The algorithm of Wigderson (see here) can color a graph that is known to be $3$-colorable in $O\left( \sqrt{\left| V \right|} \right)$ colors. This is done in $O\left( |V| + |E|\right)$ time.
For those who are not familiar with the algorithm, I'll give a brief description of it (it can be used for any $k$-colorable graph, but lets assume $k=3$).
We loop on $V$ until a $v\in V$ is found such that $\deg v \geq \sqrt {|V|}$. If no such $v\in V$ exists, then the graph has a bounded degree of $\sqrt{|V|}$, and can be easily colored using $\sqrt{|V|}$ colors in linear time (by simply iterating over all vertices and selecting an unoccupied color among the ones of its neighbours).

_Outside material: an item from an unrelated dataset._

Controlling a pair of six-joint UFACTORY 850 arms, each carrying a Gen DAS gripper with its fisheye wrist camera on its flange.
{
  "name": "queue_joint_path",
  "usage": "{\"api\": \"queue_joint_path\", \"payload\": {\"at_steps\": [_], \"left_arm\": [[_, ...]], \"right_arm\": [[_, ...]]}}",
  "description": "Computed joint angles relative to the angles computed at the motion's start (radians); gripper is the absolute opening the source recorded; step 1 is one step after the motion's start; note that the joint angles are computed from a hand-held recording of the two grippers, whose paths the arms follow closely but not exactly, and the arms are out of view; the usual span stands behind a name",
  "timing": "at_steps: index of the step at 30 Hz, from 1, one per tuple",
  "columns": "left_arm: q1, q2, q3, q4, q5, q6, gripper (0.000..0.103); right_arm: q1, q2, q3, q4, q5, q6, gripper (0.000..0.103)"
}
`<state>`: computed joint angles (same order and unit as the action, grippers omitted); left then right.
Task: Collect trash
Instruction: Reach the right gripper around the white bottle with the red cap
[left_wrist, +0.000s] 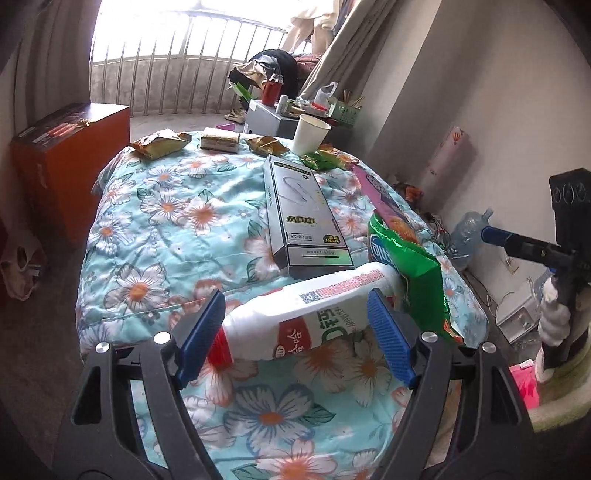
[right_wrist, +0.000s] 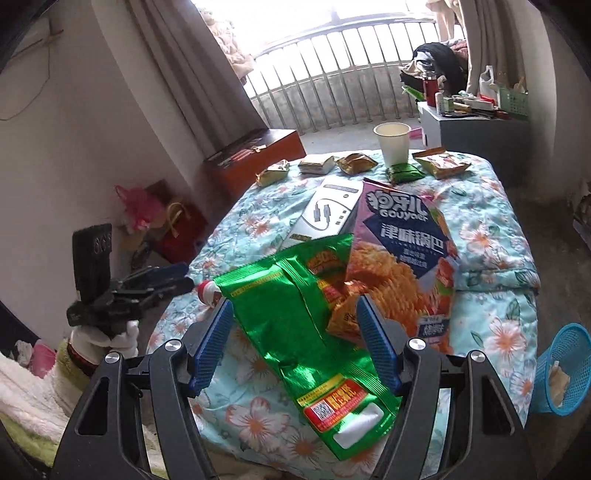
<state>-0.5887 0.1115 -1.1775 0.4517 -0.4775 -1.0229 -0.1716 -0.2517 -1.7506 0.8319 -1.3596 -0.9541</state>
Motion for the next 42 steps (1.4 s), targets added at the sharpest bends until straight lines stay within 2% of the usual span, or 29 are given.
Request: {"api": "queue_joint_path", "payload": {"at_steps": [2, 4, 9, 13, 17, 19, 24, 32, 37, 40, 42], "left_arm": [[0.01, 0.022, 0.033, 0.028, 0.012, -0.069, 0.075], [0.024, 0.049, 0.067, 0.053, 0.018, -0.144, 0.074], [0.045, 0.111, 0.122, 0.135, -0.032, -0.305, 0.074], [0.06, 0.151, 0.151, 0.163, -0.064, -0.38, 0.074], [0.072, 0.18, 0.178, 0.168, -0.06, -0.414, 0.074], [0.078, 0.195, 0.194, 0.168, -0.055, -0.43, 0.074], [0.09, 0.221, 0.224, 0.178, -0.054, -0.46, 0.074], [0.092, 0.249, 0.25, 0.192, -0.066, -0.507, 0.074], [0.084, 0.261, 0.255, 0.227, -0.098, -0.562, 0.074], [0.089, 0.263, 0.256, 0.243, -0.106, -0.593, 0.074], [0.087, 0.262, 0.255, 0.259, -0.113, -0.615, 0.074]], "right_arm": [[0.047, -0.023, -0.06, -0.022, -0.041, -0.028, 0.067], [0.124, -0.056, -0.138, -0.089, -0.089, -0.105, 0.067], [0.338, -0.148, -0.281, -0.33, -0.178, -0.219, 0.067], [0.497, -0.164, -0.237, -0.629, -0.148, -0.279, 0.067], [0.581, -0.165, -0.151, -0.866, -0.087, -0.268, 0.067], [0.602, -0.14, -0.091, -0.942, 0.0, -0.262, 0.068], [0.622, -0.165, -0.103, -1.009, -0.001, -0.192, 0.067], [0.644, -0.114, 0.013, -1.068, 0.106, -0.135, 0.066], [0.613, -0.103, -0.018, -0.891, 0.066, -0.113, 0.066], [0.556, -0.123, -0.073, -0.715, 0.026, -0.037, 0.065], [0.505, -0.115, -0.077, -0.577, 0.028, -0.008, 0.065]]}}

Once such a $v\in V$ is found, we denote by $G_v$ the induced subgraph of $v$'s neighbours. As $G$ is $3$-colorable, $G_v$ is $2$-colorable. That means, $G_v$ can be colored using $2$ colors in linear time, by a simple "red"-"blue" algorithm. By selecting a third color, $v$ can be colored as well. Once we move to the next $v\in V$, we use a different color class (each color class contains $3$ colors).

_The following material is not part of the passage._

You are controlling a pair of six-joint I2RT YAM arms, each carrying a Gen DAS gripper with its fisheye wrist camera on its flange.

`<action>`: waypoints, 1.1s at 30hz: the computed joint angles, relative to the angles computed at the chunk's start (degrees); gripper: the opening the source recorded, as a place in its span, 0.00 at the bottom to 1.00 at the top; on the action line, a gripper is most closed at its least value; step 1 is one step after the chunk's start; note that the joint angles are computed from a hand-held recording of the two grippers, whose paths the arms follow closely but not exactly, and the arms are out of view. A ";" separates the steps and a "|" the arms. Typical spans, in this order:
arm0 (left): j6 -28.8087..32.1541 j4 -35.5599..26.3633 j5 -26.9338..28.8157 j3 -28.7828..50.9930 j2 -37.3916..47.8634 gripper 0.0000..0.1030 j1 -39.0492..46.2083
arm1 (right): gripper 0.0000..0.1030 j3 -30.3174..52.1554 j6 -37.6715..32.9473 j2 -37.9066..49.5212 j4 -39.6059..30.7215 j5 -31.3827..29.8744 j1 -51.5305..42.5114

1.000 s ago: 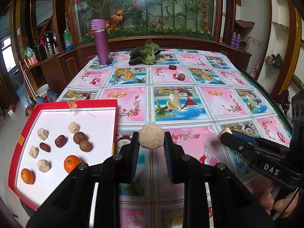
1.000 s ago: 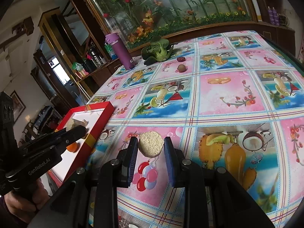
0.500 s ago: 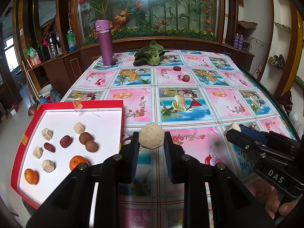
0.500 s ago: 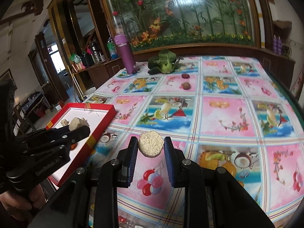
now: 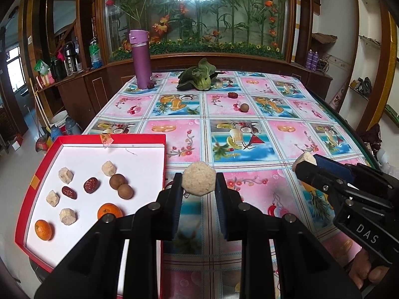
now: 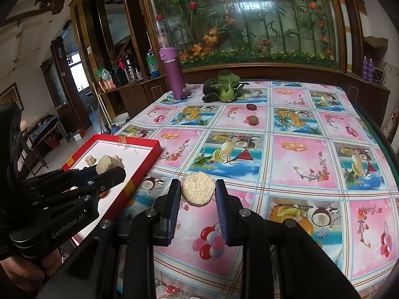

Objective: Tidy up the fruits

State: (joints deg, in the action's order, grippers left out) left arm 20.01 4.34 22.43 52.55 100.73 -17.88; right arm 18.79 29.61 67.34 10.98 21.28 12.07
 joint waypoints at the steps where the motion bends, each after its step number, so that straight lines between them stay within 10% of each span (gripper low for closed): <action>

We know that $\left|V_{G_v}\right| \geq \sqrt{|V|}$. Meaning, this procedure occurs for at most $\frac{\left| V\right|}{\sqrt{\left| V\right|}} = \left| V \right|$ iterations. The running time is linear each time, meaning the entire running time is still linear (in the original $G$).
So far is the algorithm. I would like to use in the following way:
Given a graph $G=(V,E)$, try coloring it using Wigderson's algorithm. If the graph is actually $3$-colorable, this will succeed. You will receive a $O\left( \sqrt{\left| V \right|}\right)$-coloring. If $G$ is not $3$-colorable, I believe this will fail because there should be at least one vertex $v \in V$ whose color, under any coloring function, cannot be among $\left\{ 0,1,2 \right\}$ (up to a permutation of the colors...). Meaning, under any coloring, its neighbours use all the colors $\left\{ 0,1,2 \right\}$ and the induced subgraph of its neighbours is not $2$-colorable. This means that when we try to $2$-color it by a simple "red"-"blue" algorithm, we will fail. So by checking whether or not we fail in Wigderson's Algorithm, can we not verify in reality whether $G=(V,E)$ is $3$-colorable or not?
I assume the answer is no, yet I'm looking for my mistake, and if possible, to elaborate on where exactly I am wrong in here.